The answer consists solely of the data below, reproduced exactly.
═══ Extracted material ═══
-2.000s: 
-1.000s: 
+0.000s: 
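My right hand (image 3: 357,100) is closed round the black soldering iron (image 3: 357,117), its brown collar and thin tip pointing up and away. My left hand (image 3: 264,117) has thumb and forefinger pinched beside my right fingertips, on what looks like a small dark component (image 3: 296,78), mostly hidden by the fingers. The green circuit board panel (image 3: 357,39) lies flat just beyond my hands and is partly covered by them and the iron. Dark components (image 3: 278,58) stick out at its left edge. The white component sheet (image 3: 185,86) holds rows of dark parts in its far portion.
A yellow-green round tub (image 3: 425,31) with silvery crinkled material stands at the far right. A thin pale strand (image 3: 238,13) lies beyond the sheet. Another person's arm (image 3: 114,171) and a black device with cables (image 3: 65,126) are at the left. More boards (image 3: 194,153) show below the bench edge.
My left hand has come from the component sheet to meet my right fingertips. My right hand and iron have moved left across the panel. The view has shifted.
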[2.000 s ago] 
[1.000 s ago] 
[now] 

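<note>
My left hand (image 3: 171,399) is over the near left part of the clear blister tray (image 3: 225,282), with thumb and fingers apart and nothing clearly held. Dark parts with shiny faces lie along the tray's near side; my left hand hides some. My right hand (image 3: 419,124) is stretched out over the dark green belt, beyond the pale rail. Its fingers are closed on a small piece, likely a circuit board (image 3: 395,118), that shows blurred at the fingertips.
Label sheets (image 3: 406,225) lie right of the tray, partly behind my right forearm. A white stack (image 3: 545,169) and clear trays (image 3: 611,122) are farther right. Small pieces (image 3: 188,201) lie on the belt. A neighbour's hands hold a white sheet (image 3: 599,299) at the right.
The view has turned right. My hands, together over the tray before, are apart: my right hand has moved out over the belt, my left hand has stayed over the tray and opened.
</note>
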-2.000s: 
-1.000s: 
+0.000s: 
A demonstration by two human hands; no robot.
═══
- [Answer space]
-2.000s: 
-1.000s: 
+0.000s: 
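My right hand (image 3: 357,100) is closed round the black soldering iron (image 3: 357,117), its brown collar and thin tip pointing up and away. My left hand (image 3: 264,117) has thumb and forefinger pinched beside my right fingertips, on what looks like a small dark component (image 3: 296,78), mostly hidden by the fingers. The green circuit board panel (image 3: 357,39) lies flat just beyond my hands and is partly covered by them and the iron. Dark components (image 3: 278,58) stick out at its left edge. The white component sheet (image 3: 185,86) holds rows of dark parts in its far portion.
A yellow-green round tub (image 3: 425,31) with silvery crinkled material stands at the far right. A thin pale strand (image 3: 238,13) lies beyond the sheet. Another person's arm (image 3: 114,171) and a black device with cables (image 3: 65,126) are at the left. More boards (image 3: 194,153) show below the bench edge.
My left hand has come from the component sheet to meet my right fingertips. My right hand and iron have moved left across the panel. The view has shifted.
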[2.000 s ago] 
[1.000 s ago] 
[now] 

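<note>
My left hand (image 3: 171,399) is over the near left part of the clear blister tray (image 3: 225,282), with thumb and fingers apart and nothing clearly held. Dark parts with shiny faces lie along the tray's near side; my left hand hides some. My right hand (image 3: 419,124) is stretched out over the dark green belt, beyond the pale rail. Its fingers are closed on a small piece, likely a circuit board (image 3: 395,118), that shows blurred at the fingertips.
Label sheets (image 3: 406,225) lie right of the tray, partly behind my right forearm. A white stack (image 3: 545,169) and clear trays (image 3: 611,122) are farther right. Small pieces (image 3: 188,201) lie on the belt. A neighbour's hands hold a white sheet (image 3: 599,299) at the right.
The view has turned right. My hands, together over the tray before, are apart: my right hand has moved out over the belt, my left hand has stayed over the tray and opened.
</note>
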-2.000s: 
-1.000s: 
+0.000s: 
A demonstration by two human hands; no robot.

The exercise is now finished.